# Selling 2006 Se-r what is a fair price



## Zachpass (May 2, 2018)

I’m selling my 2006 Altima se-r and it has 100.9k miles, and is in great condition inside and out. Everything works and it works good, it’s reliable. It’s an automatic. I’m looking for around $8000, but people are KBB the car and it only says around 5k, but I do not believe they take in account the rarity of these so I think my price is better, and a fair price would be around $7250. Can anyone tell me a fair price for my car?


----------



## Zac Edmonson (Jul 26, 2018)

I bought my 06 SER last Dec and only paid $2600. The blue book on them isn't as much as youd think but I love my car unfortunately it isn't running as of not more than a week ago and I can't figure out what's wrong with it


----------



## rogoman (Dec 16, 2004)

Zachpass said:


> I’m selling my 2006 Altima se-r and it has 100.9k miles, and is in great condition inside and out. Everything works and it works good, it’s reliable. It’s an automatic. I’m looking for around $8000, but people are KBB the car and it only says around 5k, but I do not believe they take in account the rarity of these so I think my price is better, and a fair price would be around $7250. Can anyone tell me a fair price for my car?

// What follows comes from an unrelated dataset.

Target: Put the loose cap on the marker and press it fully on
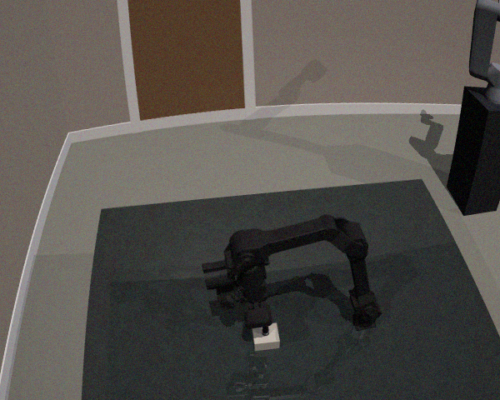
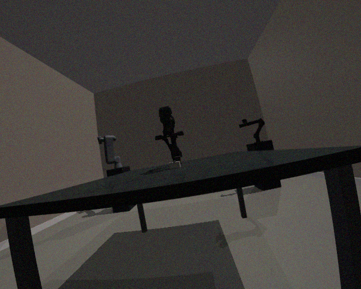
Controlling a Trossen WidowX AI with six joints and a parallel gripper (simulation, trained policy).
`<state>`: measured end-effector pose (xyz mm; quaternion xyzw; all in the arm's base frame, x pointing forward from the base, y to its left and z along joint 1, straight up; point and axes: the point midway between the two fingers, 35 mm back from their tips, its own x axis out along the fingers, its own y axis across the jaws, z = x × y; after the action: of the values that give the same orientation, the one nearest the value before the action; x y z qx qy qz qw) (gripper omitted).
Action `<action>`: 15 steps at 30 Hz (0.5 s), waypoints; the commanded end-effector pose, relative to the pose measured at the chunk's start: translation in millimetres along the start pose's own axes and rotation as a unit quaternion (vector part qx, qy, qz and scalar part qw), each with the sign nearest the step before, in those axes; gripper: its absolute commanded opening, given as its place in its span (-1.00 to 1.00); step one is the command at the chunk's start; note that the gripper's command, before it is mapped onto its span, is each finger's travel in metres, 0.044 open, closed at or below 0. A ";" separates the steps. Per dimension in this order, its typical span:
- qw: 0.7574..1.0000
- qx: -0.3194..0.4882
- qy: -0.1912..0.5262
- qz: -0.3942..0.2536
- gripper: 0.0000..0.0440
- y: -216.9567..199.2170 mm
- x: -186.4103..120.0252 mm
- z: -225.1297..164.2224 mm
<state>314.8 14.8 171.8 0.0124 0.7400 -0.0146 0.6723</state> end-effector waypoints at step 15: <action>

N.A.D.A lists the car as "clean retail" for $6350. The most a Nissan dealer will give you for "trade-in" is $4350; for a dealer to qualify your car as a CPO, it must be: 6 model years maximum or newer and have fewer than 80,000 miles. You're best bet is a private sale. If your car is in great shape as you state, why not just keep it; this way you're getting your money's worth over the long run; economically a smart thing to do.


----------